■ Task details ■
Across the data below, how many lines hold "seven"? Answer with that number and nothing else.

■ Task material ■
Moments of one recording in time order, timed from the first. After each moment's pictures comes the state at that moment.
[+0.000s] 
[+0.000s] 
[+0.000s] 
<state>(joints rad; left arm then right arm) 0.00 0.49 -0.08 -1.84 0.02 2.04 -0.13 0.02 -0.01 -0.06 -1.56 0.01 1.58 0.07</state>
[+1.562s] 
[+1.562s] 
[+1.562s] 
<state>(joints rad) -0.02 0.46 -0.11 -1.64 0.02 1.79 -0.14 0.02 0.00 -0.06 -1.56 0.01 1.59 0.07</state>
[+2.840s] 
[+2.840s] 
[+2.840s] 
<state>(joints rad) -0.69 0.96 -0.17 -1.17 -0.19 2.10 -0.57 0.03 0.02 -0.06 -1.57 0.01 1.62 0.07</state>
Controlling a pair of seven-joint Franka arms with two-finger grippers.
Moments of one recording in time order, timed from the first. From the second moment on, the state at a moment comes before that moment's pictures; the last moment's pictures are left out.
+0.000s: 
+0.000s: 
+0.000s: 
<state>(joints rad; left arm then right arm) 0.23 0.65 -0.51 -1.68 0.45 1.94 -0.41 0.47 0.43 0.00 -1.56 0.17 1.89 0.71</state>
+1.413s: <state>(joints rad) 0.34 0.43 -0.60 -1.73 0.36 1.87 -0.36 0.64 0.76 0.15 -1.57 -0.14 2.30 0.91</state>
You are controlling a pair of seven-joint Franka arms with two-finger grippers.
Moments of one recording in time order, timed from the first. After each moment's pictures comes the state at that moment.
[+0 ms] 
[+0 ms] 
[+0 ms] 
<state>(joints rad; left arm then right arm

■ Exercise response ■
2